*Work request*
Beneath this line are the data; copy exactly the part of them that opens with the line containing "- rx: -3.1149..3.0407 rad" and closes with the line containing "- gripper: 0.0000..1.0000", and only that part.

● ● ● ● ●

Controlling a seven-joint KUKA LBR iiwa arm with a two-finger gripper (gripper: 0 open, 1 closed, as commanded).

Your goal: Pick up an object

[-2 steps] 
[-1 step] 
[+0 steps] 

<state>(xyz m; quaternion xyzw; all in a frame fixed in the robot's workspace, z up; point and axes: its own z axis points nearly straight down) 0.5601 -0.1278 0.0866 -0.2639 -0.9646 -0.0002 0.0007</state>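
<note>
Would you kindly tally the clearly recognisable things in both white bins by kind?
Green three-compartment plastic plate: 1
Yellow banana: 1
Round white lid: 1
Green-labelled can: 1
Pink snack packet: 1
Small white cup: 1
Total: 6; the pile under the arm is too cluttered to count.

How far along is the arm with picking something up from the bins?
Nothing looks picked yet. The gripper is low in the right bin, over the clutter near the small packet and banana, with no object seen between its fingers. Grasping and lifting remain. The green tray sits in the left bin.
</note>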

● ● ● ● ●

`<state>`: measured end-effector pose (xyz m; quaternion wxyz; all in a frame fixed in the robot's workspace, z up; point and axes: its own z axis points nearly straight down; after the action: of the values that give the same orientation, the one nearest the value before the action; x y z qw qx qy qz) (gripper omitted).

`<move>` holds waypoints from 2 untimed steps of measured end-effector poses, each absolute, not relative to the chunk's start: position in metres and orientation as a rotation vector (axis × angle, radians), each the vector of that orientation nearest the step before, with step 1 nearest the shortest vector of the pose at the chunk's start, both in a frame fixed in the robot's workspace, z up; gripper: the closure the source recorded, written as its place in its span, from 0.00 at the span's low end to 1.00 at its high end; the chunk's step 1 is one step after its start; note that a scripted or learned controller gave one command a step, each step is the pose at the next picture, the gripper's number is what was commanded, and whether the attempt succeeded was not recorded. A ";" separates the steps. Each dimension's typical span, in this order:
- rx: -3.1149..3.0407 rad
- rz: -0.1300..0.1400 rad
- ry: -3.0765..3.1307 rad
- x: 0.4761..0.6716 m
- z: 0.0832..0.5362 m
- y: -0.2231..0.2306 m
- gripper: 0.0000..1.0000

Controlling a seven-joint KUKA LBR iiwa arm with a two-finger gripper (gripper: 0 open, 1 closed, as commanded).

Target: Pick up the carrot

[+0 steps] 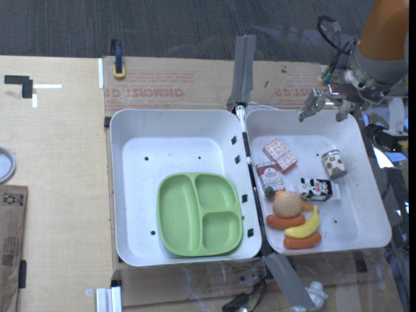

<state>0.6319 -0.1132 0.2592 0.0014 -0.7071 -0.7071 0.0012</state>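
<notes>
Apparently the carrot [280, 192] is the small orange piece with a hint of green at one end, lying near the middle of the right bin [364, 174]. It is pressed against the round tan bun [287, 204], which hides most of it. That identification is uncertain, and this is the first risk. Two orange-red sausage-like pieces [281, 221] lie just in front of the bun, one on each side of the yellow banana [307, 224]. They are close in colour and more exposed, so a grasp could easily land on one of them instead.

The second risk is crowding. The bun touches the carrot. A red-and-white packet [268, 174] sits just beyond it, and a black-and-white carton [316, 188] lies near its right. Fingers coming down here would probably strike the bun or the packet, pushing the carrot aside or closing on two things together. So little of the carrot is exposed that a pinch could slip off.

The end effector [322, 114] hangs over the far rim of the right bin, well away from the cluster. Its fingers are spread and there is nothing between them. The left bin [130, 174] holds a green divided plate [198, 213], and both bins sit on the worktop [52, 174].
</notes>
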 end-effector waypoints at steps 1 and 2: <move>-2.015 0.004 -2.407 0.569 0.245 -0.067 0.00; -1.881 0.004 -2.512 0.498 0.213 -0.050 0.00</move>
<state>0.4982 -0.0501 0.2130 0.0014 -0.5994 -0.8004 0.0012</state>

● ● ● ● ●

*Exercise answer*
- rx: -3.1149..3.0407 rad
- rz: -0.1300..0.1400 rad
- ry: -3.0765..3.1307 rad
- x: 0.4761..0.6716 m
- z: 0.0832..0.5362 m
- y: -0.2231..0.2306 m
- gripper: 0.0000..1.0000

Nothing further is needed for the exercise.